Come il suo ispiratore, egli vuole che agli alunni venga assegnato, secondo le loro capacità, un lavoro, che egli chiama “progetto” il quale, per essere condotto a termine, richiede l’acquisizione di particolari cognizioni, rientranti nel programma scolastico.
Rispetto al contenuto, Kilpatrick distingue quattro tipi di progetto:
1) Producers’ project che ha lo scopo di produrre qualcosa (un giocattolo, una carta topografica, ecc.)
2) Consumer’ project che ha lo scopo non di produrre, ma di usare ciò che è stato prodotto da altri (un viaggio, un’escursione)
3) Problem project il cui scopo è quello di compiere una ricerca di natura intellettuale come lo studio di un monumento artistico, di certe situazioni periodiche di mercato, di rilevamenti statistici, ecc…
4) Specific learning project che ha lo scopo di acquistare e perfezionare una tecnica.
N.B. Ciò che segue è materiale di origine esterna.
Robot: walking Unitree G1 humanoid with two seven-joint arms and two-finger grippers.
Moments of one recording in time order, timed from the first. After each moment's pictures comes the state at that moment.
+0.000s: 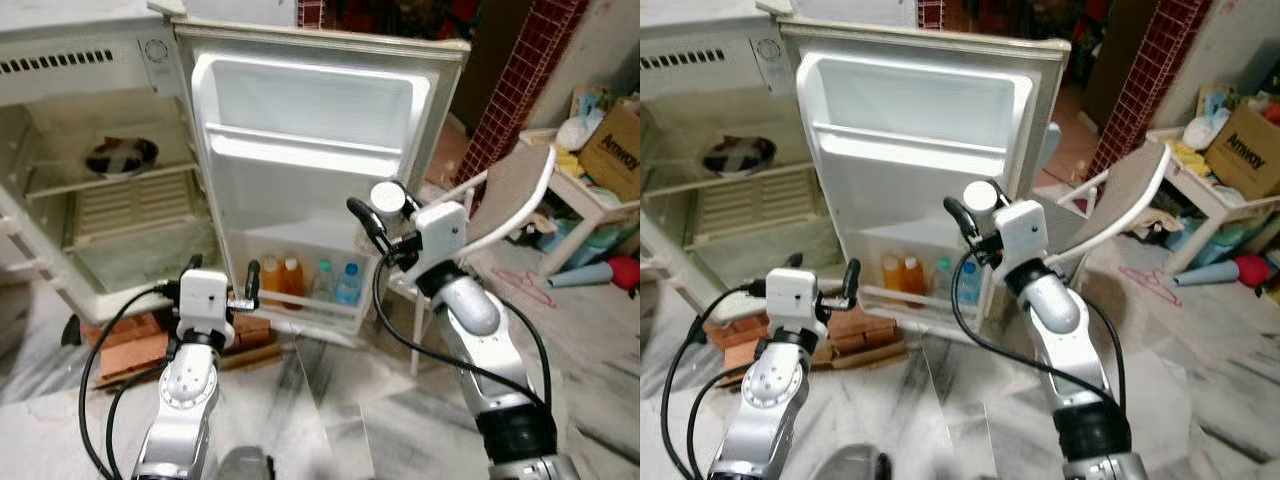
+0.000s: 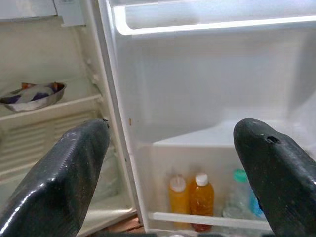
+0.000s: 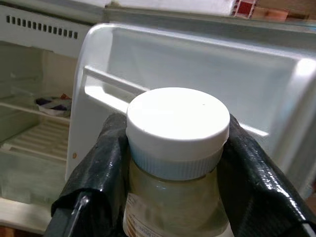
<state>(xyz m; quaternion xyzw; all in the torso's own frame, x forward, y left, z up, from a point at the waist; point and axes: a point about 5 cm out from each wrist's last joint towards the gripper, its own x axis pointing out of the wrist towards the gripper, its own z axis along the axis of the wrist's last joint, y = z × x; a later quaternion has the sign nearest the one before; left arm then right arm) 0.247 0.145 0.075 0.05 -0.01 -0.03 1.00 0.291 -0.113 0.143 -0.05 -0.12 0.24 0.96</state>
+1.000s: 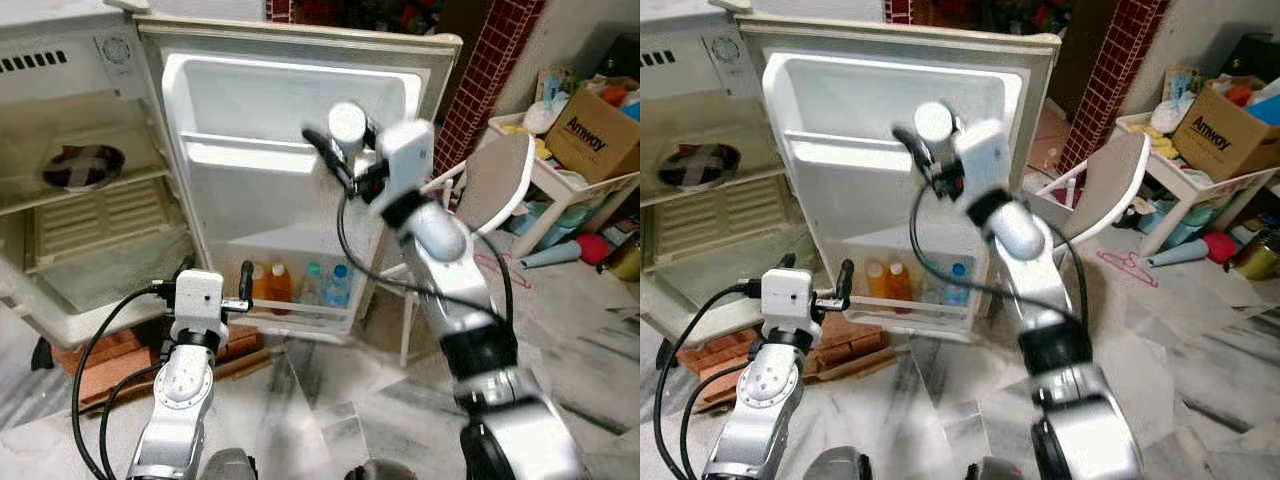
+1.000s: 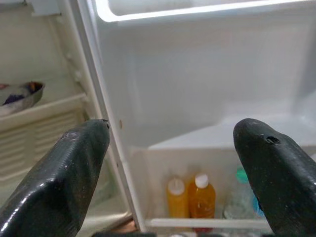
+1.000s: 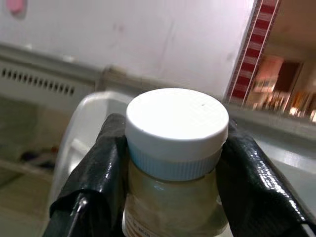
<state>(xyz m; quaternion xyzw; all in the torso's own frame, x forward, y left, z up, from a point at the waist) 0.245 0.148 0.072 0.07 0.01 -0.02 1.00 0.341 -0.073 0.222 -0.04 -0.23 0.29 0.93</state>
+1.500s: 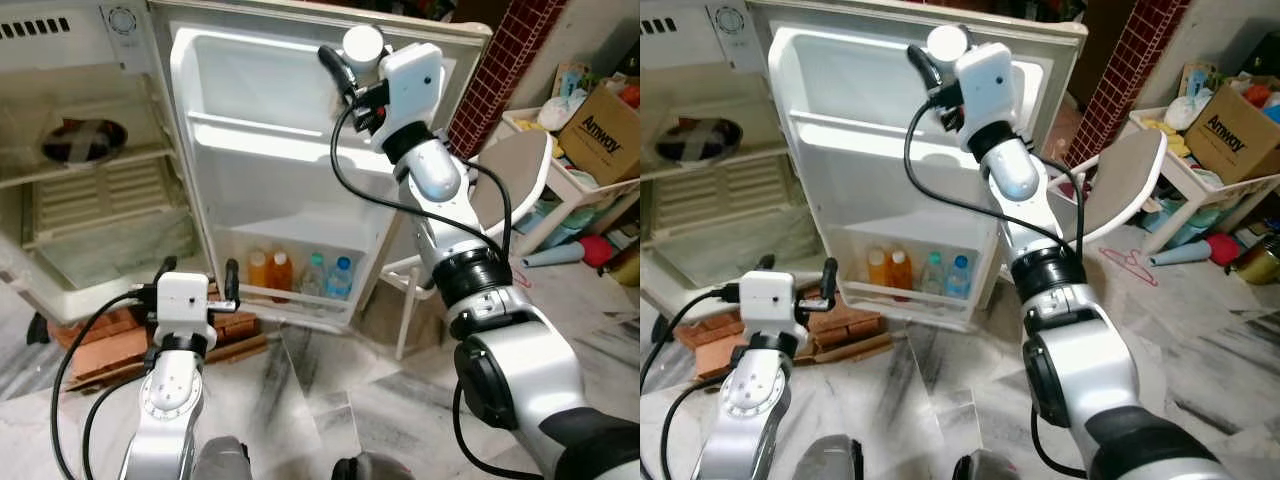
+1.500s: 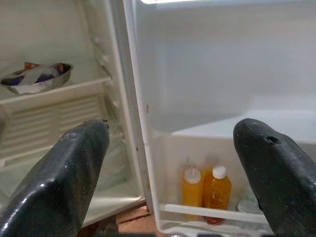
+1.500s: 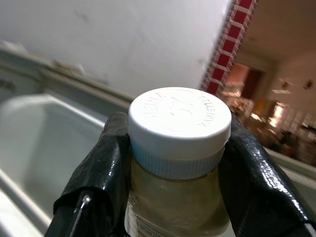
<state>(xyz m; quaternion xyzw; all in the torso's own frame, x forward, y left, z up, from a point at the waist) 0.229 0.154 0.086 0.06 0.00 0.02 1.00 0.387 -0.078 0.252 -0.09 -0.25 0.20 0.94</state>
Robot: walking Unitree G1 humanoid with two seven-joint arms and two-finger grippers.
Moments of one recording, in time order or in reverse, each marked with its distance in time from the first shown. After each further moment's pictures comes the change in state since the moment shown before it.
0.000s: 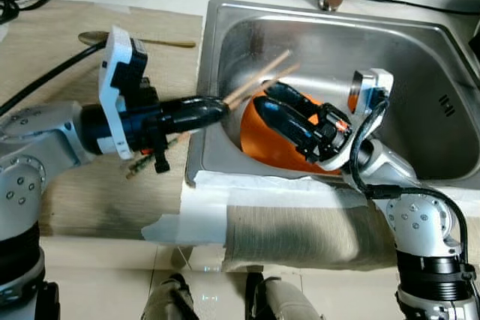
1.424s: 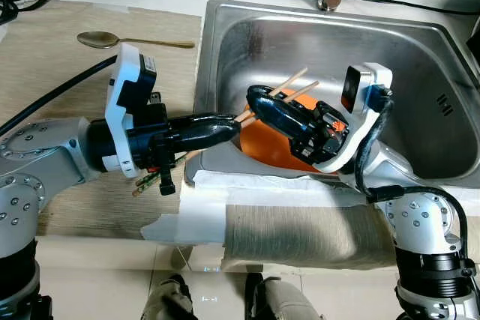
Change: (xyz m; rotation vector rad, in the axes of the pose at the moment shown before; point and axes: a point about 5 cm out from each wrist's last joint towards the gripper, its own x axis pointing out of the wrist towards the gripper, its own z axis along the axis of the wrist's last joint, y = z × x) left arm 0.004 -0.015 -0.007 -0.026 0.003 -0.045; right arm 0.010 0.010 0.003 0.012 0.017 0.107
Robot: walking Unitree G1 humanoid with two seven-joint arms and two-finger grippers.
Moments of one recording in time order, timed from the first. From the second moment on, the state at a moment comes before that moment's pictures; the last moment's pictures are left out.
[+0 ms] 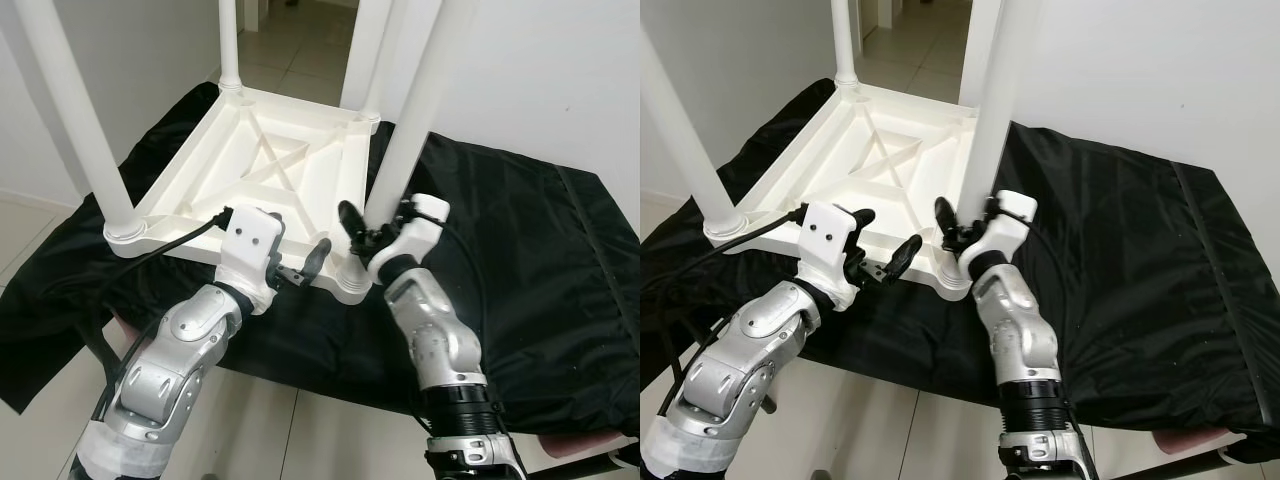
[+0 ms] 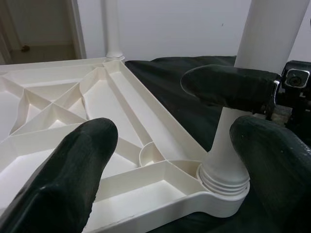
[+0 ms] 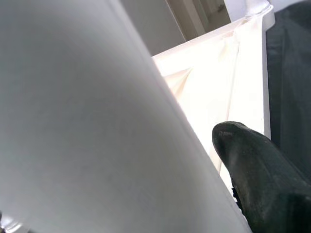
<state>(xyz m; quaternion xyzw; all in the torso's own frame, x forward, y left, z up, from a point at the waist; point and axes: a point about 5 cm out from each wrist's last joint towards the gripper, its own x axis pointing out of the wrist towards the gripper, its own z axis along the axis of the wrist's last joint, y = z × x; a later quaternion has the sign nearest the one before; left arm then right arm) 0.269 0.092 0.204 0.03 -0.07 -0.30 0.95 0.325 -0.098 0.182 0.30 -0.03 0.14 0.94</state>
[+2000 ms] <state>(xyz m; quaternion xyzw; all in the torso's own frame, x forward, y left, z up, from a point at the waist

Lo svolgimento del progetto è compiuto per tappe: intenzione, preparazione, esecuzione, valutazione del lavoro compiuto
Il “metodo dei progetti” che ha il vantaggio di poter essere attuato ovunque, perché non richiede una particolare organizzazione scolastica,s i è largamente diffuso nei paesi anglosassoni.
La letteratura pedagogica americana è molto ricca di esperimenti di questo tipo; in essi predomina la tendenza a proporre progetti che impegnano un intero anno scolastico mentre non è questo un requisito essenziale per la natura e l’efficacia del metodo.